• _WORK TO COMPLETE_:
Please return exactly the line that contains "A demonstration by" and every line after it, through the last line of the records below, with no pictures.

• _RECORDS SUPPLIED_:
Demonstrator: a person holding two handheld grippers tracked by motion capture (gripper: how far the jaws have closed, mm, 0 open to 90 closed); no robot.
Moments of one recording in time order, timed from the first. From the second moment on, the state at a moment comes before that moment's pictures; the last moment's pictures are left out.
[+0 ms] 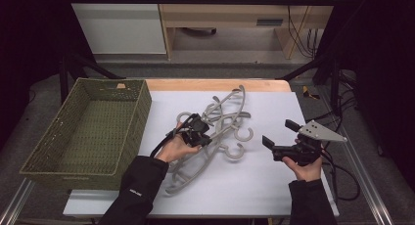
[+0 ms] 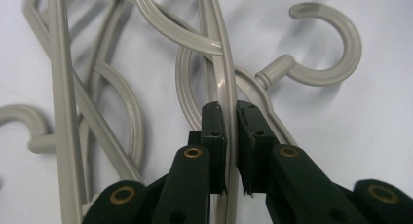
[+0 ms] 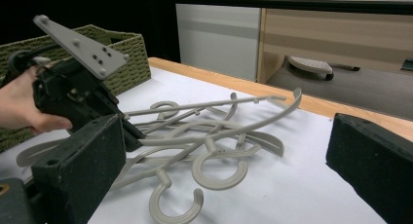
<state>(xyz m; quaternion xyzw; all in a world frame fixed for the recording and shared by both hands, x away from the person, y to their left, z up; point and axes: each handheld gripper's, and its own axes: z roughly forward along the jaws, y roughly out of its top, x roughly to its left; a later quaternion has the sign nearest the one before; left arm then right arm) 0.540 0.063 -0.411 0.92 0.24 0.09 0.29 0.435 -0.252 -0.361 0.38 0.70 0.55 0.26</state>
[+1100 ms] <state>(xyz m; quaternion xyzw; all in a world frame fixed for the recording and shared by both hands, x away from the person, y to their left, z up) 0.464 0.190 -0.298 0.87 0.24 0.14 0.40 0.434 -0.251 -0.361 0.38 0.70 0.55 0.27</state>
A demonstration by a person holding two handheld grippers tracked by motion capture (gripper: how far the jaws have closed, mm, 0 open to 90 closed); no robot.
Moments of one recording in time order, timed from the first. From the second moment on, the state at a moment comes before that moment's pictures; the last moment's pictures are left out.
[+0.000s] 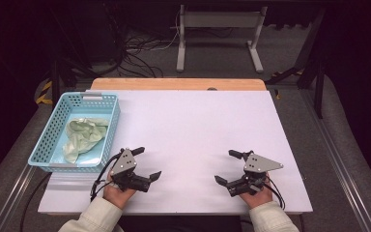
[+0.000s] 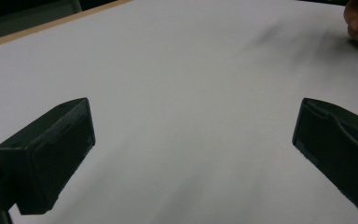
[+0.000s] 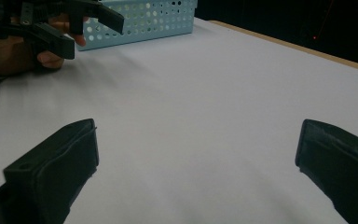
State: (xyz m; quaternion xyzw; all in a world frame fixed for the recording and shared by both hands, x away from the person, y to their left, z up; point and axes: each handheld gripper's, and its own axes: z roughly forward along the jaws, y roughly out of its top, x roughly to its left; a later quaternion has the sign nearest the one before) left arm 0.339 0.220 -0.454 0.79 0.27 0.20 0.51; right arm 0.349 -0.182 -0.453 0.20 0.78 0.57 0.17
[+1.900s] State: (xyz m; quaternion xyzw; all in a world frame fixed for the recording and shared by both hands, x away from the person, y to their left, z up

• _RESULT FOR THIS EXERCISE_:
A demonstration by a person holding two handheld grippers tracked by motion capture (gripper: how far the jaws have closed, mm, 0 open to 90 closed); no robot.
Moments of one recording in time order, timed from the first. From the second moment on, the state at a moment comes before that moment's pictures; the last moment's pictures are left out.
[+0.000s] 
[+0.000s] 
[+0.000s] 
State: (xyz m; quaternion xyzw; all in a world frame fixed for the recording and shared by both hands, x away from the person, y to their left, z up; point and axes: each handheld gripper's, and its own axes: z roughly forward along the jaws, y roughly out of its top, x roughly to its left; a later quaternion has the sign nearest the one before) left arm 0.339 0.220 -0.454 0.79 0.27 0.20 0.51; right arm 0.349 -0.182 -0.453 0.20 0.78 0.57 0.17
[+1.900s] State: (xyz m; quaternion xyzw; all in a world frame fixed for the recording and shared by both hands, x away from the person, y to their left, z up

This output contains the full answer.